- Assignment -
Give back every line of the material exactly, as it appears below.

- Study material -

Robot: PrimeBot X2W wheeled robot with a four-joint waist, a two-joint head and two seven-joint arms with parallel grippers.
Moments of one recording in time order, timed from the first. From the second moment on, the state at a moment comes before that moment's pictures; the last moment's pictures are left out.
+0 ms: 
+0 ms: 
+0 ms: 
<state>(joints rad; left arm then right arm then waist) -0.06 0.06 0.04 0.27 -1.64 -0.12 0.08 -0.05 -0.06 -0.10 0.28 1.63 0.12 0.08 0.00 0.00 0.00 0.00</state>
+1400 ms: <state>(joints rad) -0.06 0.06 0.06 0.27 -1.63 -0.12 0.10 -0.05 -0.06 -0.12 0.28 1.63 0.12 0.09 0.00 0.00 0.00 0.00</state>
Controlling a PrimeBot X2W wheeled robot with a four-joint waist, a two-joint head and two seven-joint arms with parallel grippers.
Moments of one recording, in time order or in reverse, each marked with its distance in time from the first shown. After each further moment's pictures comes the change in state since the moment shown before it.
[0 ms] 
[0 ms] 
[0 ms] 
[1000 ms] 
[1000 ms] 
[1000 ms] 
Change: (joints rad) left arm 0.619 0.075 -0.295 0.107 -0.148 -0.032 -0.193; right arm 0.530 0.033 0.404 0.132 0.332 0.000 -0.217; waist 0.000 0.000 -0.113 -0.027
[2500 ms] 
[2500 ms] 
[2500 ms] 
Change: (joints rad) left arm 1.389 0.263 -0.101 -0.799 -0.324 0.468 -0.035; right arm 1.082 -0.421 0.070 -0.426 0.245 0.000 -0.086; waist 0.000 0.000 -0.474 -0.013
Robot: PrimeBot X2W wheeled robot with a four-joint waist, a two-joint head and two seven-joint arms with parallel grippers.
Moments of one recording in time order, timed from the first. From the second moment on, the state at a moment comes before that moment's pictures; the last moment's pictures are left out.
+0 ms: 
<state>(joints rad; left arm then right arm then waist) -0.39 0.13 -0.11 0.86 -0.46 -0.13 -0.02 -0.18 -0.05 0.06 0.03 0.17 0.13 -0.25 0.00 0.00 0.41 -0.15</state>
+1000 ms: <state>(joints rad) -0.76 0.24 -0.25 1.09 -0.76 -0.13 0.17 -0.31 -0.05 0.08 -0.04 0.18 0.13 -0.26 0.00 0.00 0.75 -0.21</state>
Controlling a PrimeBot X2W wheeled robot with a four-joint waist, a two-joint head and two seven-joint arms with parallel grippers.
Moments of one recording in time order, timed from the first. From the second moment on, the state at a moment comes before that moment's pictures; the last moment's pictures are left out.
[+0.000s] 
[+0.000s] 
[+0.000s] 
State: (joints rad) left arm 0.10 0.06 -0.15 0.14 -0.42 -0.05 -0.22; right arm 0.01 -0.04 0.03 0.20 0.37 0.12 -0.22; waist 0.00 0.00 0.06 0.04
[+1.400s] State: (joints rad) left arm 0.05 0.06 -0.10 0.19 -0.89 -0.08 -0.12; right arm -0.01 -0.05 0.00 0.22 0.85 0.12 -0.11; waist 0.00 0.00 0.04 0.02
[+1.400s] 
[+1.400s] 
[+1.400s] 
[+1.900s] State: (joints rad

- Solved exercise -
Robot: PrimeBot X2W wheeled robot with a four-joint waist, a two-joint head and two seven-joint arms with parallel grippers.
Moments of one recording in time order, timed from the first. From the second moment on, the state at a moment comes before that moment's pictures; the last moment's pictures are left out.
+0 ms: 
+0 ms: 
+0 ms: 
<state>(joints rad; left arm then right arm then waist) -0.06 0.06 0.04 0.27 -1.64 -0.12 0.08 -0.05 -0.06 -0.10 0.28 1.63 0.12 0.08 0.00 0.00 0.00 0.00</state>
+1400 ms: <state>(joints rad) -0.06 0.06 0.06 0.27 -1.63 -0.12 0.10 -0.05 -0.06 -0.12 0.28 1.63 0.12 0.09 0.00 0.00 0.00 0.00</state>
Controlling a PrimeBot X2W wheeled robot with a four-joint waist, a two-joint head and two seven-joint arms with parallel grippers.
Moments of one recording, in time order or in reverse, each marked with its distance in time from the first shown. After each further moment's pictures comes the change in state since the moment shown before it.
[0 ms] 
[0 ms] 
[0 ms] 
[1000 ms] 
[1000 ms] 
[1000 ms] 
Change: (joints rad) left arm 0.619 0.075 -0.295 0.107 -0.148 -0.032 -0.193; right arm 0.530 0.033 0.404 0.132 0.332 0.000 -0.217; waist 0.000 0.000 -0.113 -0.027
[2500 ms] 
[2500 ms] 
[2500 ms] 
Change: (joints rad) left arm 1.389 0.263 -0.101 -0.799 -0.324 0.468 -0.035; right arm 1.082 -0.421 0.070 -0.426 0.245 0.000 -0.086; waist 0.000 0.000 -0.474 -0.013
Robot: PrimeBot X2W wheeled robot with a four-joint waist, a two-joint head and two seven-joint arms with parallel grippers.
Moments of one recording in time order, timed from the first. From the second moment on, the state at a moment comes before that moment's pictures; the last moment's pictures are left out.
+0 ms: 
<state>(joints rad; left arm then right arm then waist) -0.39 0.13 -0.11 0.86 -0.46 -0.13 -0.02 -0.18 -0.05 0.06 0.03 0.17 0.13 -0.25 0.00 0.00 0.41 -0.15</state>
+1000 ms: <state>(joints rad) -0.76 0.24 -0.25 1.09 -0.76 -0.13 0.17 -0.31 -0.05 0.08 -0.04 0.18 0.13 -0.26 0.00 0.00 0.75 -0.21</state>
Controlling a PrimeBot X2W wheeled robot with a four-joint waist, a two-joint head and two seven-joint arms with parallel grippers.
Moments of one recording in time order, timed from the first. From the second moment on, the state at a moment comes before that moment's pictures; the last moment's pictures are left out.
[+0.000s] 
[+0.000s] 
[+0.000s] 
State: (joints rad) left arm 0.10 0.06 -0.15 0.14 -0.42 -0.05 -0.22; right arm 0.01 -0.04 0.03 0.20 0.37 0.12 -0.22; waist 0.00 0.00 0.06 0.04
[+1.400s] State: (joints rad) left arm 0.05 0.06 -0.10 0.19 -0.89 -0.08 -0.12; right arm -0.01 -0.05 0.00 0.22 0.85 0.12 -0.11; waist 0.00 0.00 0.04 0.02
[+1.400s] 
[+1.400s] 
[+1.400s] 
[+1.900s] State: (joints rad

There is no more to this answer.